Assignment:
Look through the listing below and report every line that contains "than".
═══
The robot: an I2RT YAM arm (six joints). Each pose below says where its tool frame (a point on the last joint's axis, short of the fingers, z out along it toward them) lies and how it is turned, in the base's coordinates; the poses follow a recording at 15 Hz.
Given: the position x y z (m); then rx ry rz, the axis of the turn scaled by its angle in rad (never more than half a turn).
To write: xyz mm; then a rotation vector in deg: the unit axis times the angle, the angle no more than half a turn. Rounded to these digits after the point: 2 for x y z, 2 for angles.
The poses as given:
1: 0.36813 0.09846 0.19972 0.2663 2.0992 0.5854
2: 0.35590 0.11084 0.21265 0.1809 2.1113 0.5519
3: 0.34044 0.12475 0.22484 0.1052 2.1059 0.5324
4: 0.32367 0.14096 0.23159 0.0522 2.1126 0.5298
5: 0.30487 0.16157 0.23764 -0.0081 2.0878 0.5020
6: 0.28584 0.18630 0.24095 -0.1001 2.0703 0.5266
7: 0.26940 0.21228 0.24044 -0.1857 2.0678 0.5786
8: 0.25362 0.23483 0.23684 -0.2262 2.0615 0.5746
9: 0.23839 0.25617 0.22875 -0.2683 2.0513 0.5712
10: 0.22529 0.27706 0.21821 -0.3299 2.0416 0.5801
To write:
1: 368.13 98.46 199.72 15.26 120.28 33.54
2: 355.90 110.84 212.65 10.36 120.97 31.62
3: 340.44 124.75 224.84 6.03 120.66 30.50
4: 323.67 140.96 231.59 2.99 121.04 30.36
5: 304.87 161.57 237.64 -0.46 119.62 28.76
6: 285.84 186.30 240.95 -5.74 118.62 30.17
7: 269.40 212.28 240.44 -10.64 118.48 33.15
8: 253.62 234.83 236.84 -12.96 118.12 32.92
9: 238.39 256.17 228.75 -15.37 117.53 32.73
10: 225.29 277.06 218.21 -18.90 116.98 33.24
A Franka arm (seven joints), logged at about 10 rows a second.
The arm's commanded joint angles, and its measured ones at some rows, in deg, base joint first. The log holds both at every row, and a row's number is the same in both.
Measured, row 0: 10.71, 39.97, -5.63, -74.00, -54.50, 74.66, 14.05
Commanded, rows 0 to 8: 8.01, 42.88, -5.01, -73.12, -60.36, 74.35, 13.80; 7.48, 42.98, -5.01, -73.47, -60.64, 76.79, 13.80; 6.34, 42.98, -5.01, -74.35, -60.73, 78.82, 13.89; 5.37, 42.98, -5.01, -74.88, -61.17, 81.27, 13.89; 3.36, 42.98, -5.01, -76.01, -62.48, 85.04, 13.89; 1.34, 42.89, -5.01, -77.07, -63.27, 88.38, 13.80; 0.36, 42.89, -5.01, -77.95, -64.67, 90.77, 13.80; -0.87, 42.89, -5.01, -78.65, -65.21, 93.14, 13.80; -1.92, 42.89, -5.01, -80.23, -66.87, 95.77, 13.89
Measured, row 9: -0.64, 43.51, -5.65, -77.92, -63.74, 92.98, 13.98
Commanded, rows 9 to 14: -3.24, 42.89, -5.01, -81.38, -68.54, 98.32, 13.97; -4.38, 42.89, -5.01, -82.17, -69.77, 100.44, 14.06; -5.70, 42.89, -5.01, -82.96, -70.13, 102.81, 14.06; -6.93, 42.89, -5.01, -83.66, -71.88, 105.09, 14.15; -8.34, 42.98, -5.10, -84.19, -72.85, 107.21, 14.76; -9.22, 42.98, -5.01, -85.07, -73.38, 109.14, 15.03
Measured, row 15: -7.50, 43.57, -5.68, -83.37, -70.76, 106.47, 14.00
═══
Exercise solution:
Given: the position x y z (m); then rx ry rz, the axis of the turn scaled by its angle in rad (never more than half a turn).
To write: xyz mm; then a rotation vector in deg: the unit axis times the angle, the angle no more than half a turn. Rounded to these digits after the point: 2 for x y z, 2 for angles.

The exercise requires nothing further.